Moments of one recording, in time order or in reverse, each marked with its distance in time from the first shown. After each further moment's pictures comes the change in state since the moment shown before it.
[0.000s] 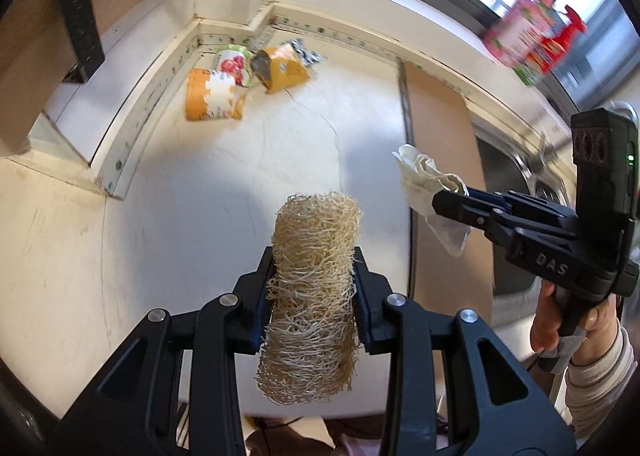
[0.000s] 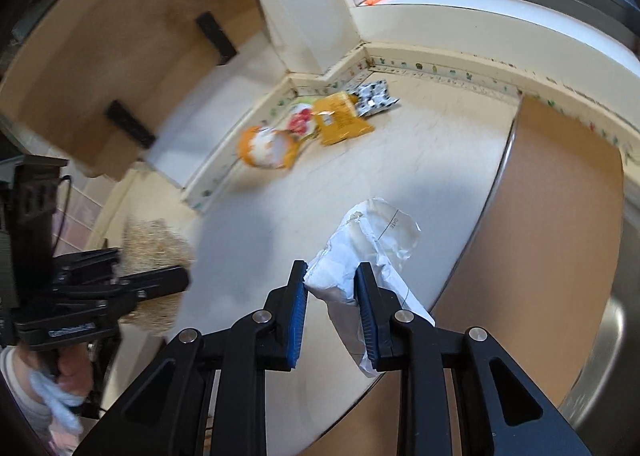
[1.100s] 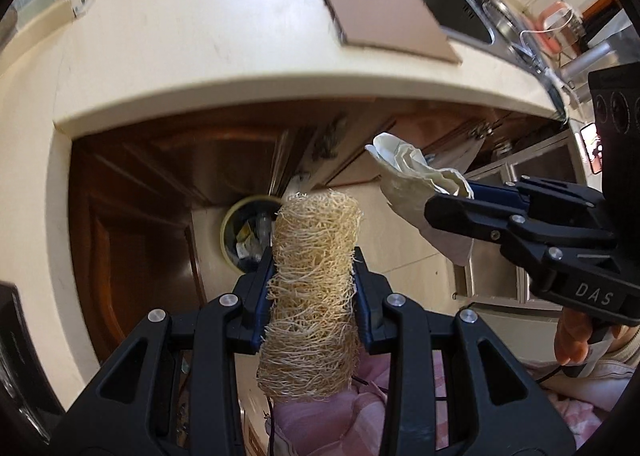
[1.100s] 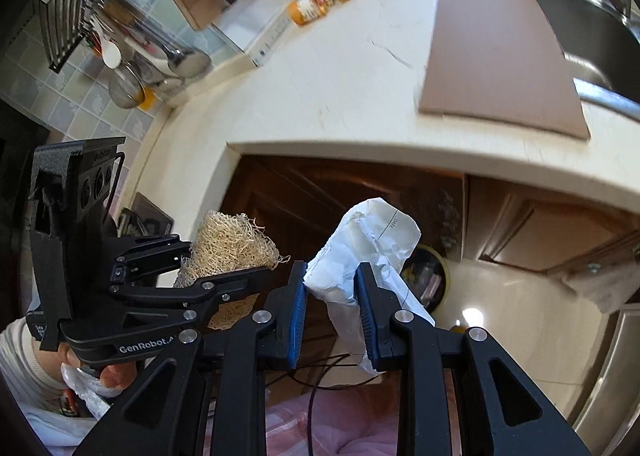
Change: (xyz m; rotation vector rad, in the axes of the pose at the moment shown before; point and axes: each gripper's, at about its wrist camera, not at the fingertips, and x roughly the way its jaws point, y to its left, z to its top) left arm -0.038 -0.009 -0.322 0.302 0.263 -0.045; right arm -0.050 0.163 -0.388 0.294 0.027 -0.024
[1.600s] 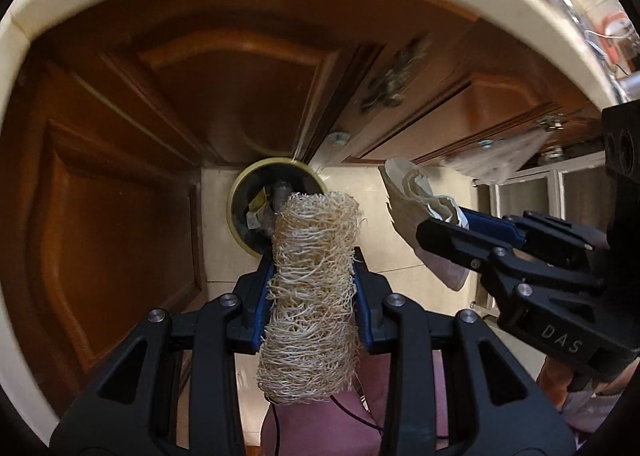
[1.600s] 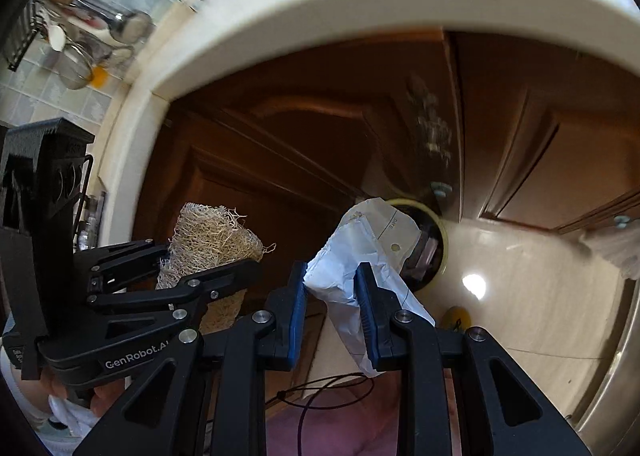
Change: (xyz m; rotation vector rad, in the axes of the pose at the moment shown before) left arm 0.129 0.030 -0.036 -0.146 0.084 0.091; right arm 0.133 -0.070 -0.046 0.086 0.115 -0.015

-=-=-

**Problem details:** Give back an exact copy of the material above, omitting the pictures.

**Expected output:**
Moments of one recording, in time order or in reverse, each marked with its distance in time from the first shown. After each further moment's pictures comes the change in state since the moment shown before it.
[0.000s] 
[0.000s] 
[1.100s] 
[1.100s] 
Change: (xyz m; rotation vector rad, in the axes of the pose at the moment shown before; point and axes: each gripper's, at about its wrist camera, not at the fingertips, and x roughly the way its jaws point, y to its left, z to its top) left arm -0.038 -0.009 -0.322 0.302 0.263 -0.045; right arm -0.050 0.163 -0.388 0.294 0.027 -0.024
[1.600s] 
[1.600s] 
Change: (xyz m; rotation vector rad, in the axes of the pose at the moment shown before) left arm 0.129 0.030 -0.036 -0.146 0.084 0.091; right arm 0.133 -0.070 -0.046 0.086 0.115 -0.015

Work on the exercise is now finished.